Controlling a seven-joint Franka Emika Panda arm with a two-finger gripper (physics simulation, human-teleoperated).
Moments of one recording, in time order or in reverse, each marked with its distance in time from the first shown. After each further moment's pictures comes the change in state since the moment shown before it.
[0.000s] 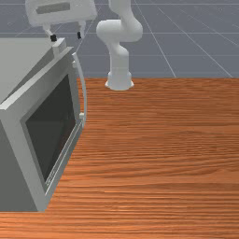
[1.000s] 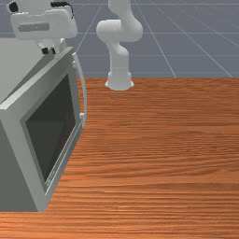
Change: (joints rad) arm -0.003 0.112 -0.089 0.047 -0.012 -0.008 0.023
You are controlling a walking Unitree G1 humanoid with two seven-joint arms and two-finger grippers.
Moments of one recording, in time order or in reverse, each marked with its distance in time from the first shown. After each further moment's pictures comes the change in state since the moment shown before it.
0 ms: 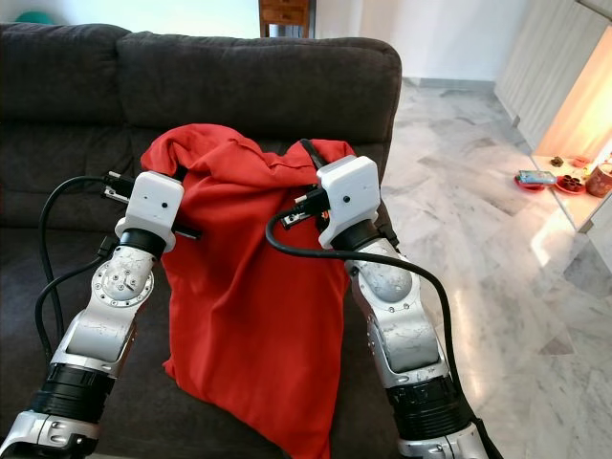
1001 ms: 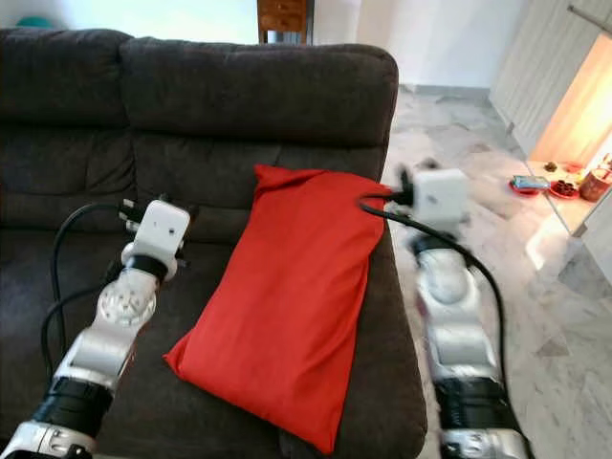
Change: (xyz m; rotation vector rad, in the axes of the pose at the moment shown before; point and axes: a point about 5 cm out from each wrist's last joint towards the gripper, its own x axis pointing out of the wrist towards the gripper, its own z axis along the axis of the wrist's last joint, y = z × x) left arm -0.031 -0.016 -0.066 -0.010 0.261 -0.093; right arm -0.092 -0.101 -0.094 -0.100 0.471 -0.645
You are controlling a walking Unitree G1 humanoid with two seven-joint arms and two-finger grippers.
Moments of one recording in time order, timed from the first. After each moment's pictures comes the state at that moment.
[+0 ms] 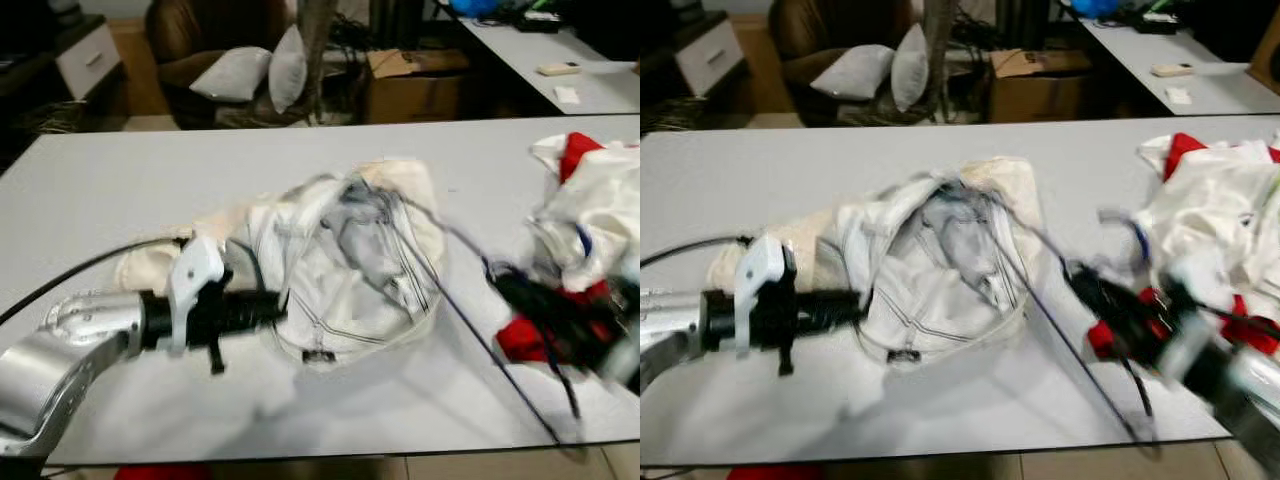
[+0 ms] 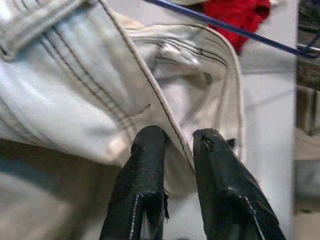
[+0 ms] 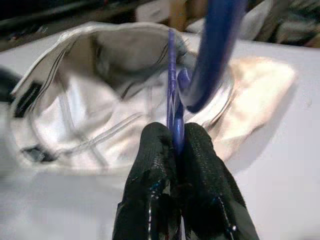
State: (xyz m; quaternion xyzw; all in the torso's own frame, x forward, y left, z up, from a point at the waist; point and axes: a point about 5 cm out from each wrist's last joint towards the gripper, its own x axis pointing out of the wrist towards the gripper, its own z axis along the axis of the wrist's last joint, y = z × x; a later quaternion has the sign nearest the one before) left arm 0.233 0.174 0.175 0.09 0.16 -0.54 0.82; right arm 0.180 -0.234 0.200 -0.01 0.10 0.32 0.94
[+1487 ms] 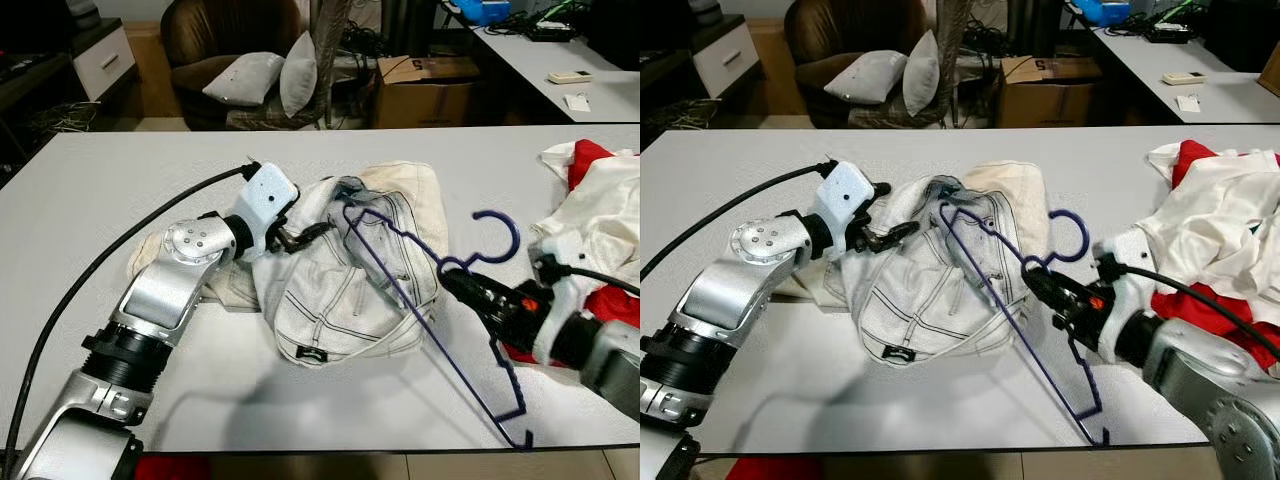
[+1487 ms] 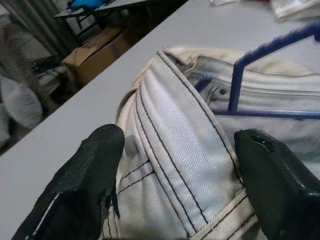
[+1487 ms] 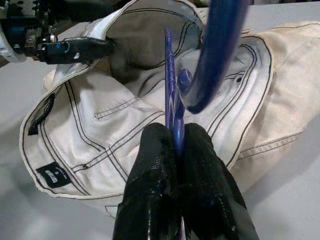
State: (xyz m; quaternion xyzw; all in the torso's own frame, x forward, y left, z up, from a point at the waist) left arm 0.337 0.125 0.188 0.22 0.04 -0.37 0.90; right arm 0.220 -0.197 0.185 0.05 0.16 0.30 0.94
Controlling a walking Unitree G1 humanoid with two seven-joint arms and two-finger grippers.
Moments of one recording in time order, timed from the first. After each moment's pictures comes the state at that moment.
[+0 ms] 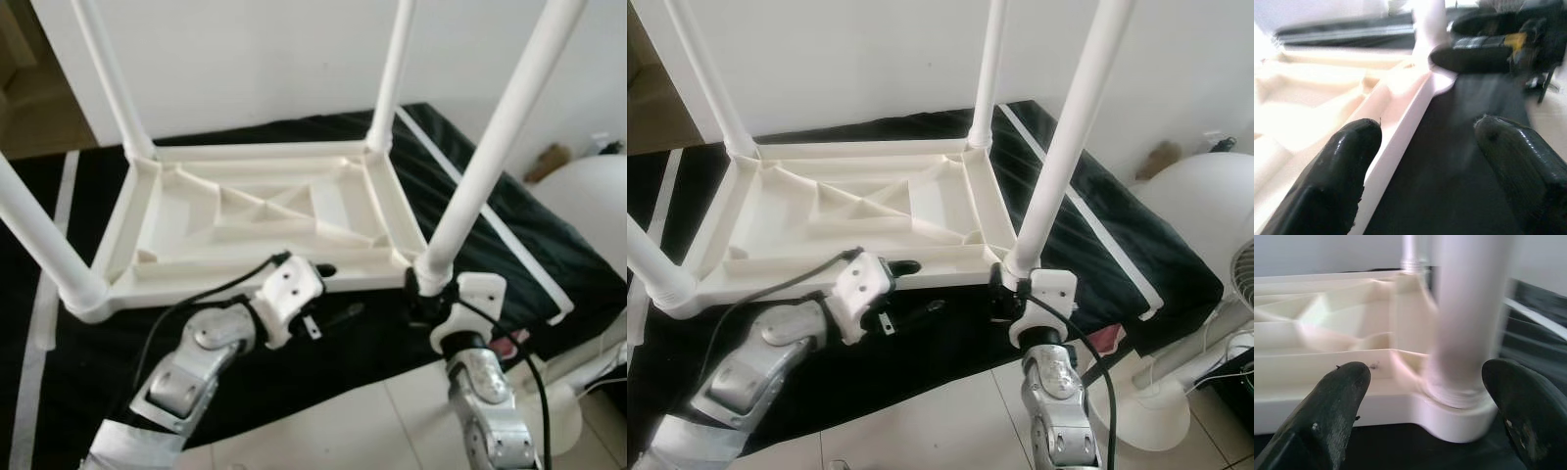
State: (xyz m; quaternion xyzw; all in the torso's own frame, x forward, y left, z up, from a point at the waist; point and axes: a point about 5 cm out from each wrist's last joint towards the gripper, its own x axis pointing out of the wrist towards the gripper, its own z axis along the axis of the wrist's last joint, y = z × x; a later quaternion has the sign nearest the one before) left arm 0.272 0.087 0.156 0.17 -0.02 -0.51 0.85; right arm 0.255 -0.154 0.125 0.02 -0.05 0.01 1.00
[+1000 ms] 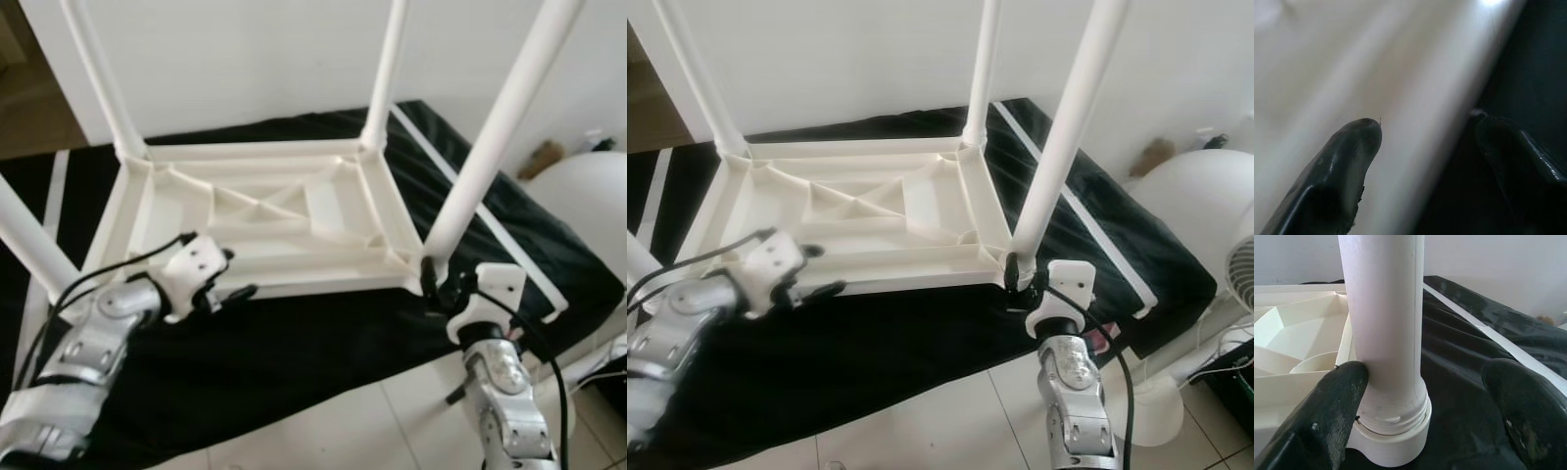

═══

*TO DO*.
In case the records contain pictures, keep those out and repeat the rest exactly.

*RESPONSE TO THE EXERCISE*.
Controlling a seven-joint Franka Emika Panda arm with a two-finger gripper (physics simulation, human-teleoperated).
Moments of one recording, in time order or in reverse, each marked with its distance in time from the first shown. After each further moment's pictures comes the change in state since the moment shown before it.
[0.000s] 
[1.000s] 
Change: (joints rad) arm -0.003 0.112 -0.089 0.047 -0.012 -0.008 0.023
You are controlling a walking Unitree G1 humanoid with two seven-joint arms and two-finger grippers.
Moments of one recording, in time order or in reverse, each marked with its distance in time from the first shown. After each further moment's pictures comes the change in state since the moment shown before it.
0 ms: 
1001 ms: 
Change: (xyz m; rotation vector rad, in the axes of the pose at the moment shown before; point and axes: a point about 5 cm out from each wrist's last joint towards the gripper, its own x axis pointing out of the wrist towards the gripper, its own z axis along the axis of the wrist's last joint, y = z × x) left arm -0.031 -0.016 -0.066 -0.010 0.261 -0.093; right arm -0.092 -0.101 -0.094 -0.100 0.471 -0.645
You are controlling a walking Unitree G1 humanoid with two seven-joint arms and two-finger grippers.
Moments of one recording in time order, timed from the first. After each moment's pictures comes the state at that moment.
[+0 ms] 
[+0 ms] 
[+0 ms] 
State: (xyz m; quaternion xyzw; all in the torso's own frame, x forward, y left, z up, from a point at the waist; point and axes: a point about 5 cm out from each wrist's last joint towards the gripper, its own x axis pointing out of the wrist towards the gripper, its own z axis along the axis of the wrist's last joint, y = z × x; a later quaternion has the sign nearest the one before) left arm 0.233 0.174 0.175 0.09 0.16 -0.54 0.82; right arm 0.180 -0.234 0.200 -0.01 0.10 0.32 0.94
[+1487 ms] 
[+1487 ms] 
[+1487 ms] 
State: (xyz m; quaternion xyzw; all in the torso's own frame, x forward, y left, z up, from a point at the waist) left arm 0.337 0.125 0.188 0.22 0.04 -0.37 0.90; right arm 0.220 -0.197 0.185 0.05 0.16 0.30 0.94
Controlling a walking Unitree G1 humanoid with two seven-joint arms and two-finger grippers.
Moments of one recording in time order, timed from the first. After each moment's pictures comes the state at that moment.
[+0 ms] 
State: (xyz m; quaternion xyzw; all in the torso's own frame, x forward, y left, z up, from a point at the waist; point and axes: a point about 5 cm out from each wrist's last joint towards the gripper, its own x axis pointing out of the wrist towards the gripper, its own z axis along the axis of the wrist's last joint, y = z × x; a later quaternion has the sign nearest the one before) left arm 0.272 0.087 0.156 0.17 -0.02 -0.51 0.85; right arm 0.255 -0.154 0.125 0.02 -0.05 0.01 1.00
[+1000 ms] 

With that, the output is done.